Il regalo di compleanno più bello l’ho ricevuto nel 1966: un fratello. Nato nello stesso mio stesso giorno, ma due anni più tardi rispetto a me.

In realtà non ho memoria di quando è arrivato a casa. Ma sul numero di Confidenze in edicola adesso c’è un articolo, Sentirsi sole: 3 casi, 3 soluzioni concrete, che mi ha ricordato quanto quel giorno sia stato importante.

Secondo i dati, il 48% degli italiani (con un’alta percentuale di donne) soffre di solitudine. E l’incredibile è che il disagio non colpisce esclusivamente persone che vivono isolate, ma anche madri di famiglia apparentemente invidiabili.

Per esempio, la prima intervistata: una signora sposata con un uomo brillante e socievole, nonché mamma di due bravi ragazzi che vivono con loro.

Peccato che il quadretto idilliaco non corrisponda a una situazione altrettanto felice. Infatti, pur circondata di parenti, la tipa dichiara di sentirsi sola come un cane.

Questo conferma che la compagnia non è assicurata dalla quantità di gente che abbiamo intorno, ma dalla qualità dei rapporti instaurati.

Ed ecco tornare in ballo mio fratello. Con il quale ho condiviso, mi sono confidata, sono cresciuta. Fino all’ultimo, insomma, è stato un’avvolgente e consolatoria certezza. Come l’orsacchiotto di peluche per i bambini.

Certo, negli anni abbiamo ovviamente litigato. Però, in casa ci è stato inculcato il valore della solidarietà. Insegnato a starci vicini anche nei momenti di tensione. E nessuno dei due ha mai lasciato l’altro solo.

Allo stesso modo si sono sempre comportati i nostri genitori. Al punto che, quando si sono separati, non hanno preso ognuno la propria strada ma creato una super famigliona allargata. Nella quale abbiamo sguazzato tutti insieme in festosa e granitica armonia.

Morale, per un lunghissimo periodo della mia esistenza ho avuto l’inestimabile fortuna di vivere senza conoscere il significato della parola “solitudine”. Un lusso assoluto.

Tutto è cambiato nel corso del tempo.
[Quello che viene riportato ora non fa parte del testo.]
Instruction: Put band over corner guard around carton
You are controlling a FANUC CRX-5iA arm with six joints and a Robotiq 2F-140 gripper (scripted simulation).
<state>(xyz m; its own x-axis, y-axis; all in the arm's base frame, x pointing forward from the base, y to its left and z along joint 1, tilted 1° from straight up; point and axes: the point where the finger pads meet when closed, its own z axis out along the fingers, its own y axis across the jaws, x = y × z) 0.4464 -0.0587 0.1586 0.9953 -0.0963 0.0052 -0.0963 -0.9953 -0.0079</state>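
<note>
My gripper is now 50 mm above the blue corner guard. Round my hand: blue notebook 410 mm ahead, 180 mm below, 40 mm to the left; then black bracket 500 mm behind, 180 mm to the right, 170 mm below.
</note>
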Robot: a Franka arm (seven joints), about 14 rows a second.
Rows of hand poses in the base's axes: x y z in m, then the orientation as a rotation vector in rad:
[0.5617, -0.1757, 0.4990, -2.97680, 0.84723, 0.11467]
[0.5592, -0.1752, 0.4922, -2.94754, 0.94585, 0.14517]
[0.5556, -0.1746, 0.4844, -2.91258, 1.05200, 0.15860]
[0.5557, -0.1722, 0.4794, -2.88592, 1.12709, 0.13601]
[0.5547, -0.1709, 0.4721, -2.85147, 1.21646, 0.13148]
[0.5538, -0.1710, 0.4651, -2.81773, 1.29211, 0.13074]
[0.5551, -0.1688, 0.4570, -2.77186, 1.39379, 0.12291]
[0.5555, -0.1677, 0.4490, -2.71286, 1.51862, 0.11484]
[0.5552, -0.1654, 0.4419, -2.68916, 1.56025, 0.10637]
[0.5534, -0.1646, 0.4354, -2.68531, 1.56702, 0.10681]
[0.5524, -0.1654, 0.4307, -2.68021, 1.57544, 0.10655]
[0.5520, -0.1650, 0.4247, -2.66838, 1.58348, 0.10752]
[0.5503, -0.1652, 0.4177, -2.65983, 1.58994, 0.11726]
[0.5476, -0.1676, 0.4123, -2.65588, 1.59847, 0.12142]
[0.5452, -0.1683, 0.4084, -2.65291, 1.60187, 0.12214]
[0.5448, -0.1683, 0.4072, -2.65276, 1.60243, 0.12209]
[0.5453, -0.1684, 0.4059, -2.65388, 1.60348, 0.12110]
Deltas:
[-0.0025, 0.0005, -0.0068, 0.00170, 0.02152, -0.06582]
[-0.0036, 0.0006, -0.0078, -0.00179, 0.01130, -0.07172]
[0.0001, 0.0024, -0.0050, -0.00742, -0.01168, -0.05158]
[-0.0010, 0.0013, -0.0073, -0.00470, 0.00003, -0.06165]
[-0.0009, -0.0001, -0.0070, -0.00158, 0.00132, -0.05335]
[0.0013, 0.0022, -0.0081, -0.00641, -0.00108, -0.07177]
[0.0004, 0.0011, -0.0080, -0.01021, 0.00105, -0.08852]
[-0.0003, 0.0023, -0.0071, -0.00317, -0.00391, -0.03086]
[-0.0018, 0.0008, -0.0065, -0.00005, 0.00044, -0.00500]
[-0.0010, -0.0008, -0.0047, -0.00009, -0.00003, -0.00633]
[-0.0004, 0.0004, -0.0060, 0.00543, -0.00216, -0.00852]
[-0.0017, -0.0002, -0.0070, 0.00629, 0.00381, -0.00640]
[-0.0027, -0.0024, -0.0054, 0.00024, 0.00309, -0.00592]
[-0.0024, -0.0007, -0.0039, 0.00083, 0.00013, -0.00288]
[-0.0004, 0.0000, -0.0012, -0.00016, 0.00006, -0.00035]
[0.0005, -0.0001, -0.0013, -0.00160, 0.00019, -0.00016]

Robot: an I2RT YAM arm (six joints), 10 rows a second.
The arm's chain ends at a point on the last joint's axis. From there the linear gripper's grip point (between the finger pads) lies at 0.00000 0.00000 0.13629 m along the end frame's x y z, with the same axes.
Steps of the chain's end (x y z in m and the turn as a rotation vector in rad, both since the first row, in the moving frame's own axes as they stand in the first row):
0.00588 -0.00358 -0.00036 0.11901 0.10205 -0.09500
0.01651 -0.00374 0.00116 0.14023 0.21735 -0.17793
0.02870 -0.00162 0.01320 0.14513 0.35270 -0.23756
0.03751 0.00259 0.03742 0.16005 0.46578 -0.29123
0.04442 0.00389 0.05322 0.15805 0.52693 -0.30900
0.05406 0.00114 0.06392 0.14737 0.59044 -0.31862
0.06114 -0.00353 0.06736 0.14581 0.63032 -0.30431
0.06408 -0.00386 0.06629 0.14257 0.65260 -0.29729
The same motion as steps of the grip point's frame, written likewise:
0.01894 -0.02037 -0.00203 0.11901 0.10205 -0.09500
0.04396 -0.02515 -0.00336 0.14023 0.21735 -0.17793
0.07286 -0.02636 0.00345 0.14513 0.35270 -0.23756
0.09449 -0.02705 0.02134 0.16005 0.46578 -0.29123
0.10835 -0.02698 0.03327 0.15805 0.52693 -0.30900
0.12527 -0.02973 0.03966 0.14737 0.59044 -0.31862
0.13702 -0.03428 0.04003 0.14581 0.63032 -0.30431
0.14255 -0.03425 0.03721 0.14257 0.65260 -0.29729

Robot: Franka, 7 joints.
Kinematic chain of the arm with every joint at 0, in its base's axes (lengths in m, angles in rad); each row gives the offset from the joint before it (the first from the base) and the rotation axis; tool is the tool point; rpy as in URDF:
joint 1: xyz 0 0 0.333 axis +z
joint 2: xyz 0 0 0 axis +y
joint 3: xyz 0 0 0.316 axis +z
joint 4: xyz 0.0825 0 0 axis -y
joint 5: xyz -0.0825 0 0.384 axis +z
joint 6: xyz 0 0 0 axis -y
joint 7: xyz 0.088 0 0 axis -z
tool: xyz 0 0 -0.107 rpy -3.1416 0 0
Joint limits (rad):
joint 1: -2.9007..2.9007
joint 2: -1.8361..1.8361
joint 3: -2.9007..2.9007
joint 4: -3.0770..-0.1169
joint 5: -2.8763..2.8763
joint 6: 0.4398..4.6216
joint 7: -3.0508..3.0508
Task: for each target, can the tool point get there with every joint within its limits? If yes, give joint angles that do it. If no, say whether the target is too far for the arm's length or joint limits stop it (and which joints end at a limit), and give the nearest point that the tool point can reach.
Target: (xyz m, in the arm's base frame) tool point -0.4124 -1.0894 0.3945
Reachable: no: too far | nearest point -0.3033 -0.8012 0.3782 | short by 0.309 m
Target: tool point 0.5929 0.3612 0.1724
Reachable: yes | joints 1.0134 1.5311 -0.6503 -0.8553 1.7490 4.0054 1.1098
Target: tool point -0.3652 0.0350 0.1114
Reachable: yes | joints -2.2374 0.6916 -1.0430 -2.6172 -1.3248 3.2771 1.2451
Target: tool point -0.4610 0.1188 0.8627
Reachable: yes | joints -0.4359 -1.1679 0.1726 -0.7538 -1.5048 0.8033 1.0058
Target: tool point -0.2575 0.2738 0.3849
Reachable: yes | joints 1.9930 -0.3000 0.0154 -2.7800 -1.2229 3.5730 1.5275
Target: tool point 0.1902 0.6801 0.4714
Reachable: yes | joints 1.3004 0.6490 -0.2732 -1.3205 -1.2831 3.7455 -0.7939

Perché quando piano piano la famiglia si è assottigliata, mi sono trovata nel ruolo di capo. E, come recita una famosa frase di Sergio Marchionne, mi sono accorta che davvero «Chi comanda è solo».

Oggi, con la mamma fuori combattimento e gli altri parenti scomparsi, siamo rimasti io e i miei figli. Adorabili e collaborativi, ma ancora giovani per affibbiare loro l’onere di troppe incombenze.
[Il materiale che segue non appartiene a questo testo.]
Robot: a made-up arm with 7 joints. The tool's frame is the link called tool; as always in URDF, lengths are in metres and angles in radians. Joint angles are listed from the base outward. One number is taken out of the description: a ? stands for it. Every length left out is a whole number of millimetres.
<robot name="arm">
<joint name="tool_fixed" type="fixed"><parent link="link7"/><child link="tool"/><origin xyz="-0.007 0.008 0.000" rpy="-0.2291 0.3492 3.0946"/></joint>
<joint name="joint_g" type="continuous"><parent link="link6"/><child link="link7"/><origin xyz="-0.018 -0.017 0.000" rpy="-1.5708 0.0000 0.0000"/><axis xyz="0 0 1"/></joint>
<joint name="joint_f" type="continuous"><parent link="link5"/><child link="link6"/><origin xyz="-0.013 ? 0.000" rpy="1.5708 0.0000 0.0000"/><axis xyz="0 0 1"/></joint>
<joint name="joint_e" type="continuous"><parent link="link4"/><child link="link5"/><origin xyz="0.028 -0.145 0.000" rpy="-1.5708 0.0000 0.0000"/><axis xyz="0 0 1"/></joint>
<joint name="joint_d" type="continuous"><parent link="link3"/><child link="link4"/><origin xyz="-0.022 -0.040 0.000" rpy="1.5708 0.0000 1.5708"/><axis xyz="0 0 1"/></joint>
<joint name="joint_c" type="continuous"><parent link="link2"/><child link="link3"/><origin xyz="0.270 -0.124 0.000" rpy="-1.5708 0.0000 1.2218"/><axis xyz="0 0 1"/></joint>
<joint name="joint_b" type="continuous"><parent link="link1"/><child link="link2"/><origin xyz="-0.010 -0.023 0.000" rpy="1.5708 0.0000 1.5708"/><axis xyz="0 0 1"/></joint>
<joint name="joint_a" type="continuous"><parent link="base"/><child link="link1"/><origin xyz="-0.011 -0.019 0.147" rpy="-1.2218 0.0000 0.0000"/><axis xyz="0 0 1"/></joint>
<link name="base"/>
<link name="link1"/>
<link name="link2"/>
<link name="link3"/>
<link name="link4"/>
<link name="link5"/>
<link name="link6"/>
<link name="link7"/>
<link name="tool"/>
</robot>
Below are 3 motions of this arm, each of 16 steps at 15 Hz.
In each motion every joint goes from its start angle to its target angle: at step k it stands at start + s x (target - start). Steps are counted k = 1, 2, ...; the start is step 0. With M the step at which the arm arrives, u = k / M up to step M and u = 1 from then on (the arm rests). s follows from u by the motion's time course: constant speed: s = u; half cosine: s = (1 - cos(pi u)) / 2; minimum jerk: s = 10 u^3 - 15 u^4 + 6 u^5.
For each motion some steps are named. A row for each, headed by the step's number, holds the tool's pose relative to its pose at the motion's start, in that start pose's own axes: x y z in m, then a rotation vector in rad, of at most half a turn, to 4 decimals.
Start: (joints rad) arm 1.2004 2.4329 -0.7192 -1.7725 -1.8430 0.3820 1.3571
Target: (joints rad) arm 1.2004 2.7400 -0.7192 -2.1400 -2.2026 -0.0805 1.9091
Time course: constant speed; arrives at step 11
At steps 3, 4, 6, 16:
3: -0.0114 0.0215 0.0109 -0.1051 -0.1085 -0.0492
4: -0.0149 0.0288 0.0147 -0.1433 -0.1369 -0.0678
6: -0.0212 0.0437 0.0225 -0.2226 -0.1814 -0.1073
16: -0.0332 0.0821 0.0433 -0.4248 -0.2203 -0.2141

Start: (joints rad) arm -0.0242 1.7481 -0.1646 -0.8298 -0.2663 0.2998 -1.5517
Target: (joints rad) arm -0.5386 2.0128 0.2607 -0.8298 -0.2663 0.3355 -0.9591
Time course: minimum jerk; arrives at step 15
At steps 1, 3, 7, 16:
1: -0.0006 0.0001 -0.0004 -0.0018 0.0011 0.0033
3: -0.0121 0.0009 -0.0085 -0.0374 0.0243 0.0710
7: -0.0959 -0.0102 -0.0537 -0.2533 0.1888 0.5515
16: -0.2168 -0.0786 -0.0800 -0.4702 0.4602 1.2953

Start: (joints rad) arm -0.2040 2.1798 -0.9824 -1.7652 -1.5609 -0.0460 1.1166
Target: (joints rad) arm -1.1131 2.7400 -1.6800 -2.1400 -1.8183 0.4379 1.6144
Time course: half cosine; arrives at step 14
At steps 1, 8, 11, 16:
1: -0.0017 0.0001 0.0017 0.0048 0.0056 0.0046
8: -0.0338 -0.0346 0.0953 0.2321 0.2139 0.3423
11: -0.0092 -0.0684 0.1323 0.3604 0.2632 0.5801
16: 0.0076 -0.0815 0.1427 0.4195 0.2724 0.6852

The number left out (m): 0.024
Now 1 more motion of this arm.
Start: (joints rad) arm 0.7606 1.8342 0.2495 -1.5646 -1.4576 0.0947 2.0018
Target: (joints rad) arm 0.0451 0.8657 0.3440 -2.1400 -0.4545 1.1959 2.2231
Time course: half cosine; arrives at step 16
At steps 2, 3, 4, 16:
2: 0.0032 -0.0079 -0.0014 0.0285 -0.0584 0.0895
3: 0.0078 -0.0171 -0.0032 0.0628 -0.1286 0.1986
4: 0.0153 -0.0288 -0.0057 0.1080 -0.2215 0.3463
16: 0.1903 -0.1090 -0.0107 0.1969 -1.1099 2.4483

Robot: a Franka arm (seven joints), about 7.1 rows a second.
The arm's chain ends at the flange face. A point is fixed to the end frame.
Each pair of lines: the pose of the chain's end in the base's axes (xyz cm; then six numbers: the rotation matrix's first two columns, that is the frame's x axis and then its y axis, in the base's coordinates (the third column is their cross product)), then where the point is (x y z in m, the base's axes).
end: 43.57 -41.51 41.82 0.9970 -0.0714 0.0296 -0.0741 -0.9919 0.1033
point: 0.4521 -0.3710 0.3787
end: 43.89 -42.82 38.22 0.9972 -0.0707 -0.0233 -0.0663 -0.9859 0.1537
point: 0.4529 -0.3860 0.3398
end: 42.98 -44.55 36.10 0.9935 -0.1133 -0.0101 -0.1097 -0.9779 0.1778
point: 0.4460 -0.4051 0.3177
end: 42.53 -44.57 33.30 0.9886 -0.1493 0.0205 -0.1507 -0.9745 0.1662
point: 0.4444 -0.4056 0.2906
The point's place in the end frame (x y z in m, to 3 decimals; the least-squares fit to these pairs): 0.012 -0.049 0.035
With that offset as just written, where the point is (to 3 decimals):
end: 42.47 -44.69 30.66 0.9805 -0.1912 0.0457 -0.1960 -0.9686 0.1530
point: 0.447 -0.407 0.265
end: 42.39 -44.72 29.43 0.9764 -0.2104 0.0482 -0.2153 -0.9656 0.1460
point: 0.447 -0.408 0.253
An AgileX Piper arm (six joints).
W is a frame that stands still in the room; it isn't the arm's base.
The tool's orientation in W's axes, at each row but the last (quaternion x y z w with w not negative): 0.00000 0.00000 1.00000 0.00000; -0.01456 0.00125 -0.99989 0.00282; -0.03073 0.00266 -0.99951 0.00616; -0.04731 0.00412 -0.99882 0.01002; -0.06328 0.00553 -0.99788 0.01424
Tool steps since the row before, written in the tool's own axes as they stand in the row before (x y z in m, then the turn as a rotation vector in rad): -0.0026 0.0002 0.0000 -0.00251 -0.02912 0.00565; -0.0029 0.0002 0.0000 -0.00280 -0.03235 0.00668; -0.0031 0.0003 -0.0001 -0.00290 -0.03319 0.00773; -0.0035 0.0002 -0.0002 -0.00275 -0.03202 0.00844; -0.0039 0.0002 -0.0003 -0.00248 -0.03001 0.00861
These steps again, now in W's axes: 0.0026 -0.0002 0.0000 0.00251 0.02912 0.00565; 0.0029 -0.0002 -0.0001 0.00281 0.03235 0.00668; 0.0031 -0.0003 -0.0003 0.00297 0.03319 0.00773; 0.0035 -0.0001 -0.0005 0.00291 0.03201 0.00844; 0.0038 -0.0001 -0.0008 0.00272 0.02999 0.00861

Quindi, ogni volta che ci sono decisioni importanti da prendere le svisceriamo insieme nel minimo dettaglio. Ma alla fine so che l’ultima parola tocca a me.
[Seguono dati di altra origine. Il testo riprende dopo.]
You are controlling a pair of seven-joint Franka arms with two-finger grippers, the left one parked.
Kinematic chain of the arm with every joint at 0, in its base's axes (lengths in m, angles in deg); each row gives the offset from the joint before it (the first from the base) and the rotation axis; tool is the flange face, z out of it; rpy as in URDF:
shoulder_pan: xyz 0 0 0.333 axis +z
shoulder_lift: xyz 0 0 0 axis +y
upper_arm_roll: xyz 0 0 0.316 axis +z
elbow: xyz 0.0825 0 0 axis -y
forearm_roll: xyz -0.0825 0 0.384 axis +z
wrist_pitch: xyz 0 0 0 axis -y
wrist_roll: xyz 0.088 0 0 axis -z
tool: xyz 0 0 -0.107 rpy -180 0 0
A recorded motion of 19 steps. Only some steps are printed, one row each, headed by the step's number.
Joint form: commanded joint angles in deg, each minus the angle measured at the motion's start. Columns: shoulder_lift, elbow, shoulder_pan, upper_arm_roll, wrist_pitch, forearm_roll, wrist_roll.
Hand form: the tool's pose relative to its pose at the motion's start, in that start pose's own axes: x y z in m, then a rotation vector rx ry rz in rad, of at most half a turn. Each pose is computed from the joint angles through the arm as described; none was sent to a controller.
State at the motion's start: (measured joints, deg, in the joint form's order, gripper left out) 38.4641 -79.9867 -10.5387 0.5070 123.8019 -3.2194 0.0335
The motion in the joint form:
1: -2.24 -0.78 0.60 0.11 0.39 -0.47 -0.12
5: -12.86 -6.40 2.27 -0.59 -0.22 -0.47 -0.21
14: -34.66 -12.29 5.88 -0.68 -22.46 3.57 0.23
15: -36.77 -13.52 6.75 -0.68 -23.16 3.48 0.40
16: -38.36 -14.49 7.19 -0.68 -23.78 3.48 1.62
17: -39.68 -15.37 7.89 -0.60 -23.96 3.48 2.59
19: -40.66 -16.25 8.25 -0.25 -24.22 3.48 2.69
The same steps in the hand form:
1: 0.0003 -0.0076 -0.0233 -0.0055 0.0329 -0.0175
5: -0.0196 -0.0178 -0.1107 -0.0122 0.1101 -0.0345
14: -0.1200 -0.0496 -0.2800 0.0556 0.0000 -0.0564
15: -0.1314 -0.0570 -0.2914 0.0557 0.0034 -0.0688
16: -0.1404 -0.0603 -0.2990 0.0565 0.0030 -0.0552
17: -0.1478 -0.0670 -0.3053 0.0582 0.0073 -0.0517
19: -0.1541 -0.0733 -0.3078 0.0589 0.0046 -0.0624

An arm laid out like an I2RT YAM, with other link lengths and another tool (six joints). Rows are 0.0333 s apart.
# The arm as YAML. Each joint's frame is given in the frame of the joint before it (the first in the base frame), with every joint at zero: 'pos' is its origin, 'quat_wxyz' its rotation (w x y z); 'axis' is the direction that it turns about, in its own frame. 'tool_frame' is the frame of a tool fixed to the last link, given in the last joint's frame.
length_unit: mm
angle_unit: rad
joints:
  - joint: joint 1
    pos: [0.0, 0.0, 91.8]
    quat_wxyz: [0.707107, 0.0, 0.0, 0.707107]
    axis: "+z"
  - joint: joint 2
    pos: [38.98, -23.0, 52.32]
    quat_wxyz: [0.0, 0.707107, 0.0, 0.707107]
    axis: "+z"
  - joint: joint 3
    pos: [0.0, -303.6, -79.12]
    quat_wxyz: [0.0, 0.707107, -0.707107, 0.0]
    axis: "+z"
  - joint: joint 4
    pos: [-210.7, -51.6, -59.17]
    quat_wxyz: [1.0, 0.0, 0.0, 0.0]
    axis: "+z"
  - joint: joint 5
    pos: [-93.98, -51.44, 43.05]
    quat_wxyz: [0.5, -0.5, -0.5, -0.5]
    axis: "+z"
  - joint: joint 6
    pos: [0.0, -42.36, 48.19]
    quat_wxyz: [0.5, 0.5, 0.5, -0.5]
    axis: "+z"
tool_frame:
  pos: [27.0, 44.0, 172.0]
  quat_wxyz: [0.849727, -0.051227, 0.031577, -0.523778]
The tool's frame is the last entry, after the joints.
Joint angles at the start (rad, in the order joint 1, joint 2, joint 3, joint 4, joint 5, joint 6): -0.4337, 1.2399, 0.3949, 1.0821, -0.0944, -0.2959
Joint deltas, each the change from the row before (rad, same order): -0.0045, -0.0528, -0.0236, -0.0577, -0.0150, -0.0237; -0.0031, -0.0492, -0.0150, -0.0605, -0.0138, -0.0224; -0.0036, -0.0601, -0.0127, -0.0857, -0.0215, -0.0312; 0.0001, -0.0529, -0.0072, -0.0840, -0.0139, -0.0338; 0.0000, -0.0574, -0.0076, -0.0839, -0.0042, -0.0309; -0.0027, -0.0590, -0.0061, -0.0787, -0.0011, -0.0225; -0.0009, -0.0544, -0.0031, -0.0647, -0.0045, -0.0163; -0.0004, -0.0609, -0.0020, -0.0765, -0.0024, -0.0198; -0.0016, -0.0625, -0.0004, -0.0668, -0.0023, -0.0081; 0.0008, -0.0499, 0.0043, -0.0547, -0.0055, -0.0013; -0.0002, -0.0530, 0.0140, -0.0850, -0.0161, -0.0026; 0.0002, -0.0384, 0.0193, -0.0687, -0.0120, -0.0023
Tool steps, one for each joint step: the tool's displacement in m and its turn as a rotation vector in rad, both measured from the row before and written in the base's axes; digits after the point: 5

Ed è proprio questo che mi dà l’idea della solitudine: dover dire “tocca” e non “spetta”. Perché mi sento, appunto, come un capitano di prima nomina. Ancora privo di esperienza, ma già travolto dalle responsabilità.

Per fortuna, nei momenti più difficili mi viene in mente che tra figli, fidanzato e amiche, la ciurma è delle migliori. Infatti, per ora non ha dato nessun segno di ammutinamento.